Return, unchanged and with no pictures, the lines below from the very first through the one that contains "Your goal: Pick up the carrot".

#### DATA ####

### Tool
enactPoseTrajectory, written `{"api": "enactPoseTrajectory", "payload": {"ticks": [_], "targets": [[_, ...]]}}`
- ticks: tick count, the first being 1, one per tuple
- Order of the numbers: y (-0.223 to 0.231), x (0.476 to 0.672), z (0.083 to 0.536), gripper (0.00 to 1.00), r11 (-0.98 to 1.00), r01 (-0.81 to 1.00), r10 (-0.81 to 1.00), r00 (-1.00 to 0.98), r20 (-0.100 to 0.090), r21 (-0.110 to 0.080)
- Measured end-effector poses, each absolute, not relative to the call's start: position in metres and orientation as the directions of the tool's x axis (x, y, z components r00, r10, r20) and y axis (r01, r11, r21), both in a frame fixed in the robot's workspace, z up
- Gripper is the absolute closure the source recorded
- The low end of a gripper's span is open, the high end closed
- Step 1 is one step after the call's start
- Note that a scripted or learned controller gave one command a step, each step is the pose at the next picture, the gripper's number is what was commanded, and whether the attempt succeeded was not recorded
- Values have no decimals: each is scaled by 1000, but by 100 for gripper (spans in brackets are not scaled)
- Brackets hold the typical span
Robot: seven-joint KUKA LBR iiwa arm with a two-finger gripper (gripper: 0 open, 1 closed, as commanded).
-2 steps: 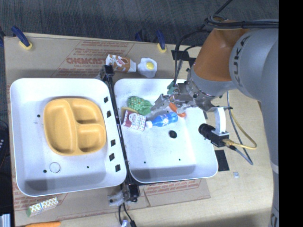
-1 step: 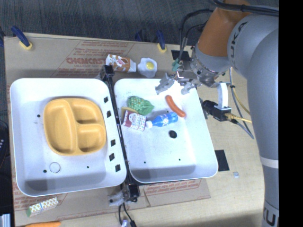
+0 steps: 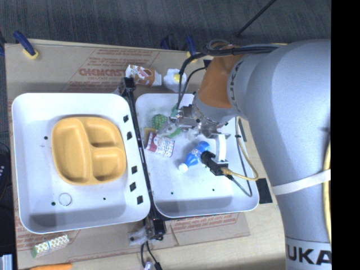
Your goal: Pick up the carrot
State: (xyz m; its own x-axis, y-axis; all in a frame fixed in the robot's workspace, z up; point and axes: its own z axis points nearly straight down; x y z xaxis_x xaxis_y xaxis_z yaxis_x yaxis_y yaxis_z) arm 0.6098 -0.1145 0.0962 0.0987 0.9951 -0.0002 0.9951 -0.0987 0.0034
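Clutter crowds the right bin (image 3: 191, 207): blue bottle (image 3: 194, 155), red packet (image 3: 160, 145).

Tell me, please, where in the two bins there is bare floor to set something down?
Right bin: bare floor runs along its near edge, below the blue bottle and packet. Its far half is crowded, with the gripper over the green item. Left bin: the yellow tray fills the middle; a free strip lies along the near wall.
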Motion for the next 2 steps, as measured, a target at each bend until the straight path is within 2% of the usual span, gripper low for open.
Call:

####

EXERCISE OUTPUT:
### Tool
enactPoseTrajectory, written `{"api": "enactPoseTrajectory", "payload": {"ticks": [_], "targets": [[_, ...]]}}`
- ticks: tick count, the first being 1, one per tuple
- Order of the numbers: y (-0.223 to 0.231), x (0.476 to 0.672), z (0.083 to 0.536), gripper (0.00 to 1.00), r11 (-0.98 to 1.00), r01 (-0.81 to 1.00), r10 (-0.81 to 1.00), r00 (-1.00 to 0.98), r20 (-0.100 to 0.090), r21 (-0.110 to 0.080)
- Measured end-effector poses, each absolute, not relative to the call's start: position in metres and orientation as the directions of the tool's x axis (x, y, z components r00, r10, r20) and y axis (r01, r11, r21), both in a frame fixed in the robot's workspace, z up
- Gripper is the absolute closure the source recorded
- The low end of a gripper's span is open, the high end closed
- Step 1 is one step after the call's start
- Note that a scripted or learned controller gave one command a step, each step is the pose at the next picture, the gripper's number is what was commanded, and whether the attempt succeeded was not recorded
- Values have no decimals: each is scaled by 1000, but by 100 for gripper (spans in brackets are not scaled)
- Brackets hold the typical span
Robot: seven-joint KUKA LBR iiwa arm with a two-finger gripper (gripper: 0 open, 1 closed, as commanded).
-2 steps: 
-1 step: 
+0 steps: 
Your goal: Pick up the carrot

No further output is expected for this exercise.